As banks everywhere espouse the public cloud, however, the abilities of their existing technology staff can be found wanting. Current developers either need to supplement their abilities fast or to risk being superannuated by other people who come with a more updated toolbox.
Two Goldman vice presidents explained as much at last week’s Amazon Web Services (AWS) re:Invent event. Vicky Ledda, a VP in global investment research engineering, and Yun Zhang, a VP in the core engineering group, explained how they were charged with migrating the bank’s global investment research portal to the public cloud in a two-step process that involved the creation of a ‘research lite’ portal, followed by full migration sometime next year.
“It’s about more than just learning about the Cloud and AWS,” Ledda said during the presentation. “As soon as you move to the cloud, the average developer will be responsible for a lot more than they used to be, from networking to security to operational support.”
This is a change to the previous state of affairs.
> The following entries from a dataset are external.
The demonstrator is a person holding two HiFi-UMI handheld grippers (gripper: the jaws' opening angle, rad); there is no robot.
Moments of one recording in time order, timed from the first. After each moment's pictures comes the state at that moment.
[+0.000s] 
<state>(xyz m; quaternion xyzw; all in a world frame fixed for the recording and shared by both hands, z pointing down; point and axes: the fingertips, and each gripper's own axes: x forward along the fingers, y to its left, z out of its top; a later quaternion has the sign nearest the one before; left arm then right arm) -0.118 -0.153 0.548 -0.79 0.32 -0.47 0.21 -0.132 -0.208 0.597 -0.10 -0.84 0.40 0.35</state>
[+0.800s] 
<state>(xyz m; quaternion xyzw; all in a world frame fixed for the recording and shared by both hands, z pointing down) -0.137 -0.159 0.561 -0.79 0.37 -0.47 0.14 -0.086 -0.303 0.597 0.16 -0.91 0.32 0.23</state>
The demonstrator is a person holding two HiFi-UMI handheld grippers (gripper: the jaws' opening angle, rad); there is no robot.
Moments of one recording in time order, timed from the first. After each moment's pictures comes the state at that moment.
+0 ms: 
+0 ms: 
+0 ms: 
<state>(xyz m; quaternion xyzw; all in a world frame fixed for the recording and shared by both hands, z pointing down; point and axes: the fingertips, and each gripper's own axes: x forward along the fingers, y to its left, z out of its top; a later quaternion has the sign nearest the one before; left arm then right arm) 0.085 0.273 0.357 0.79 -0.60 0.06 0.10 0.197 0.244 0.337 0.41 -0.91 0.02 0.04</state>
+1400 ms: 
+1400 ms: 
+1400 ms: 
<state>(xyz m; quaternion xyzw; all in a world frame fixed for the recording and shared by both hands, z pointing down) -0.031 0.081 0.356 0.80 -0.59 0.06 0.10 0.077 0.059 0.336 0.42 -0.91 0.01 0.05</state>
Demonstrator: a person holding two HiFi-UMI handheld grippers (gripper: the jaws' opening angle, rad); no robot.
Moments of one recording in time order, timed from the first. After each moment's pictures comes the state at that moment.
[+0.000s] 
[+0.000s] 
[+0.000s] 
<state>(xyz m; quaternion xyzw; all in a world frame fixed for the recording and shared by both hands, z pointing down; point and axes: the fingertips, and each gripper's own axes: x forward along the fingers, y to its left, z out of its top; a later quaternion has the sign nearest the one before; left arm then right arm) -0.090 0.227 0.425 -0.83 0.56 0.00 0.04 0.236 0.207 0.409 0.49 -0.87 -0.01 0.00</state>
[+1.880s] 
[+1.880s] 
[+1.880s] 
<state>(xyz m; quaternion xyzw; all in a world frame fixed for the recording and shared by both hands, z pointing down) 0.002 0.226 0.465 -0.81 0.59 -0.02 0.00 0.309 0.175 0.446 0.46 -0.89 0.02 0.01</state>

Before their team began using the cloud, Ledda said, software developers had “the luxury of not having to worry about networks, or network security.” Someone else dealt with databases and networks; the developer’s role simply involved worrying about “Java or C++ code and if it works, perfect.”
But a public-cloud migration comes with different concerns. “A developer is looking at the whole account,” Ledda said. Developers are making decisions about virtual private clouds, what sits on public and private subnets, the control of ingress and egress, firewalls, and so on.
“This has been quite challenging for everyone on the journey,” Ledda continued. “You need to pick up your textbook and to read about computer networking and Amazon menus.” Today’s developers control their own fates, she added: “Please polish your networking skills.”
Goldman Sachs: Too Late to Amazon’s Services?
It helps, too, to have an understanding of the tools available through Amazon. Both Ledda and Zhang said Goldman adopted Amazon’s services too late. “We were only doing tools discovery and adoption at the last minute,” Zhang explained. “If we had invested in tooling that helped us do the migration and security monitoring early, that could have helped. My advice to everyone here is to invest in tooling early.”
Ultimately, Goldman did invest in Amazon tools… which it then had to modify. “A lot of AWS products come with inbuilt security capabilties, but in the financial industry they are likely not enough,” said Ledda. “You also need to customise the AWS product with additional tooling and processes.”
Although migrating to the public cloud might initially seem easy, it really isn’t, said the two Goldman VPs. “Our initial migration took 18 tries,” Ledda said. “I remember, it was a long night,” Zhang added.
A modified version of this article appeared in eFinancialCareers.